## What needs to be done
Calculate how many lines in the following records hold the word "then", and report that number without comment.

┌─ Stored data

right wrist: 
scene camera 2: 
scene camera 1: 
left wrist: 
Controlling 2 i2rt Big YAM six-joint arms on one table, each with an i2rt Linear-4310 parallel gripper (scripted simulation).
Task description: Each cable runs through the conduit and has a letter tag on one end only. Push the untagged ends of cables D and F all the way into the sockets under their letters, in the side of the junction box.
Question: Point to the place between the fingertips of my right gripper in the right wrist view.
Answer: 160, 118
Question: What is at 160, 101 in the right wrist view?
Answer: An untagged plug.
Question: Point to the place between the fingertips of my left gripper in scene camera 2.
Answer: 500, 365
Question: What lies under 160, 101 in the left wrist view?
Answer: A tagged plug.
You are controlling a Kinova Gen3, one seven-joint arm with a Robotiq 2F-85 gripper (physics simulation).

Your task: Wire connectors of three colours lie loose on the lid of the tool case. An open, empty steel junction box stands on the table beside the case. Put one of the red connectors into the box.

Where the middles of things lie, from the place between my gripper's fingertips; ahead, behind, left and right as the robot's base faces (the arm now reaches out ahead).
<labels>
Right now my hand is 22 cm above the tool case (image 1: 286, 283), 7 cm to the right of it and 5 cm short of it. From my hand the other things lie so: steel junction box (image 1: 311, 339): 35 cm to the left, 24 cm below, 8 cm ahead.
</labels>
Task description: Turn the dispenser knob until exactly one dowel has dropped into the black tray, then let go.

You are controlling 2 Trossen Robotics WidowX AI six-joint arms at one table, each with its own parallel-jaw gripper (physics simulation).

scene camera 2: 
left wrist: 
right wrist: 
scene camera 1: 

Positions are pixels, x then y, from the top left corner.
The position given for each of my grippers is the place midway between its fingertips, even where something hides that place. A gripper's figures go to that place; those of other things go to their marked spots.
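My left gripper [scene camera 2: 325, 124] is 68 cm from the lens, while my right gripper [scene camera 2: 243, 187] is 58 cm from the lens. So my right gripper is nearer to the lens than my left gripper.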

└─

## Written reply
2